I am experimenting with akka-sample-distributed-workers-scala. In my case, I have several work items that are quickly executed (<1sec) but also a few that take up to 1-3 minutes. My problem is that after each of these long-running work items is finished, Worker sends back a confirmation to the WorkManager ( confirmTo ! ConsumerController.Confirmed), but these messages do not arrive at the WorkManager actor.

I always get:

[2020-07-02 22:33:58,726] [INFO] [akka://ClusterSystem@127.0.0.1:5002] [worker.Worker$$anonfun$idle$1] [ClusterSystem-akka.actor.default-dispatcher-14] [akka://ClusterSystem/user/worker-2] - Work is complete. Result 0 * 0 = 0
[2020-07-02 22:33:58,738] [INFO] [akka://ClusterSystem@127.0.0.1:2551] [akka.remote.RemoteActorRefProvider$RemoteDeadLetterActorRef] [ClusterSystem-akka.actor.default-dispatcher-32] [akka://ClusterSystem/deadLetters] - Message [java.lang.Long] to Actor[akka://ClusterSystem/deadLetters] was not delivered. [1] dead letters encountered. If this is not an expected behavior then Actor[akka://ClusterSystem/deadLetters] may have terminated unexpectedly. This logging can be turned off or adjusted with configuration settings 'akka.log-dead-letters' and 'akka.log-dead-letters-during-shutdown'.
[2020-07-02 22:33:58,738] [INFO] [akka://ClusterSystem@127.0.0.1:2551] [akka.remote.RemoteActorRefProvider$RemoteDeadLetterActorRef] [ClusterSystem-akka.actor.default-dispatcher-32] [akka://ClusterSystem/deadLetters] - Message [java.lang.Long] to Actor[akka://ClusterSystem/deadLetters] was not delivered. [2] dead letters encountered. If this is not an expected behavior then Actor[akka://ClusterSystem/deadLetters] may have terminated unexpectedly. This logging can be turned off or adjusted with configuration settings 'akka.log-dead-letters' and 'akka.log-dead-letters-during-shutdown'.

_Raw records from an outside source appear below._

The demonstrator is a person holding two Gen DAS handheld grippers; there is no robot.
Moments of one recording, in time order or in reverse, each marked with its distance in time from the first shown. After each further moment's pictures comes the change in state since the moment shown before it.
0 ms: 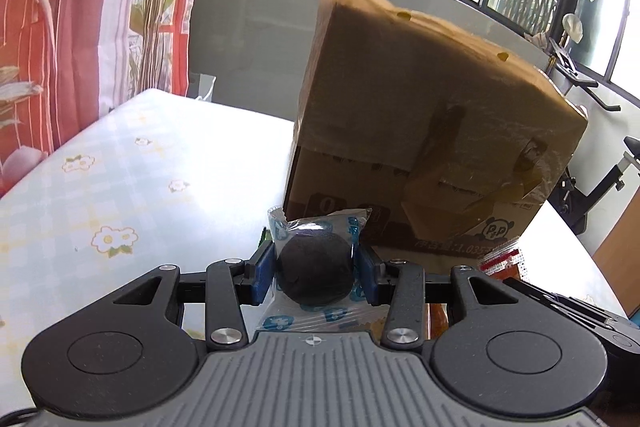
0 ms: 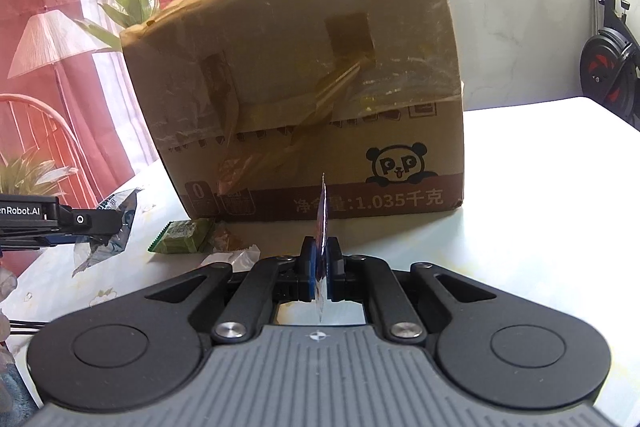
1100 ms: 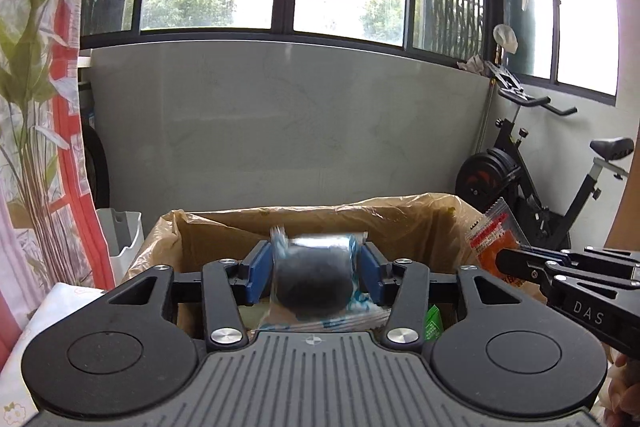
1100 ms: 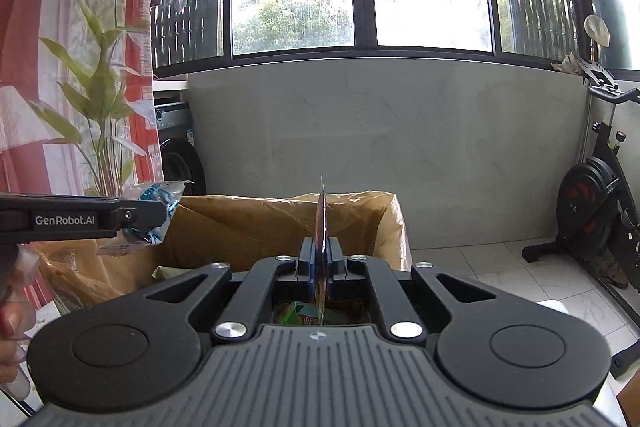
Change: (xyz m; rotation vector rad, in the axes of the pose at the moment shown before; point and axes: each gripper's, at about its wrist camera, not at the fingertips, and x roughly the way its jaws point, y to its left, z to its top) left arm 0.094 -0.127 0.168 0.266 -0.189 -0.103; right arm 0.039 -0.013 0.197 -0.158 -0.195 -0.114
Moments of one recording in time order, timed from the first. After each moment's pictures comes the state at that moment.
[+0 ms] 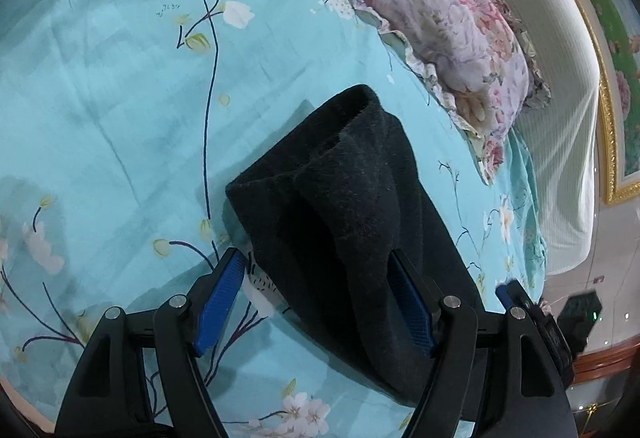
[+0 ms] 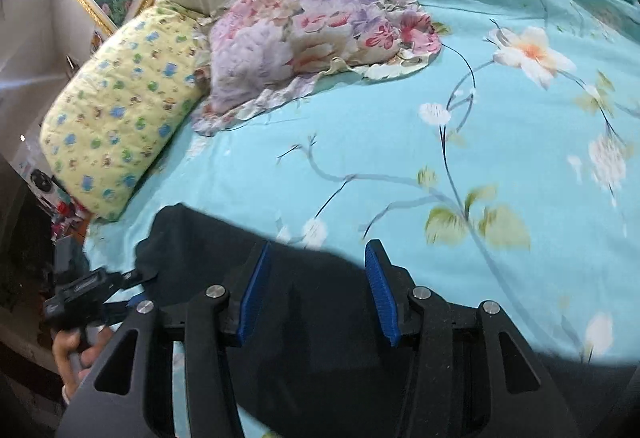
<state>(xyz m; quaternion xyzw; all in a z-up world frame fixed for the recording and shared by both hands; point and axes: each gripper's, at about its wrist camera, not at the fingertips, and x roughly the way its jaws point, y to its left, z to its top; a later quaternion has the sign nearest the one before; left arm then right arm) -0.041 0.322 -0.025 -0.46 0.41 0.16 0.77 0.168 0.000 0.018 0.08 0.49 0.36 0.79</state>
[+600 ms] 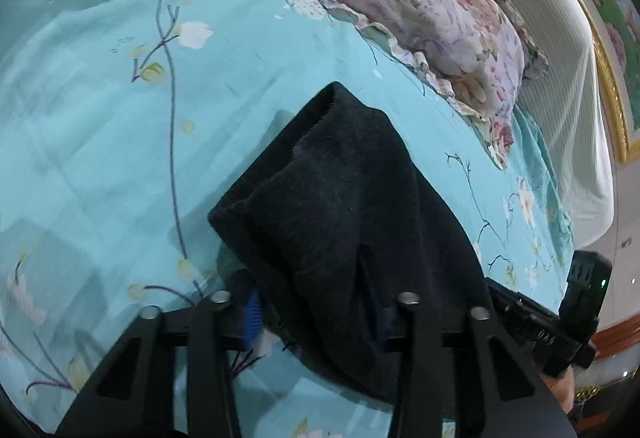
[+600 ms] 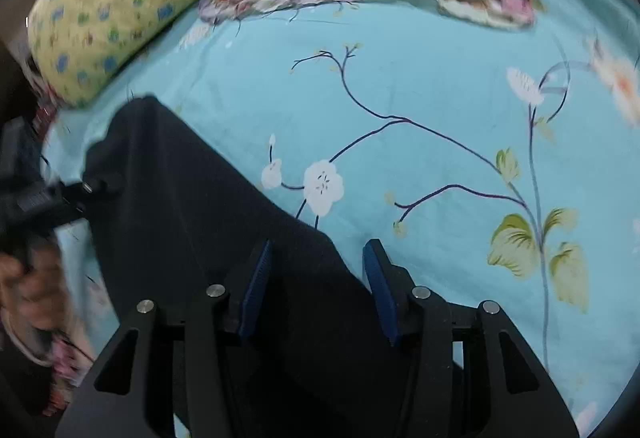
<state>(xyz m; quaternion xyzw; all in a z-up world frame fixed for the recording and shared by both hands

I don’t understand what is causing this. Is there an internal timeout that destroys the WorkManager actor? This issue can be easily reproduced in the following ways:

  • WorkManager.scala: Increase timeout, e.g., implicit val timeout = Timeout(10.minutes)
  • WorkExecutor.scala:
ctx.scheduleOnce(
          75000.millis, // Strangely, 60000.millis seems to be the upper bound
          doWork.replyTo,
          WorkComplete(result)
        )

That is probably configuration akka.reliable-delivery.work-pulling.producer-controller.internal-ask-timeout, which by default is 1 minute.

Thanks a lot! This solved my issue. :grinning:

Can be closed.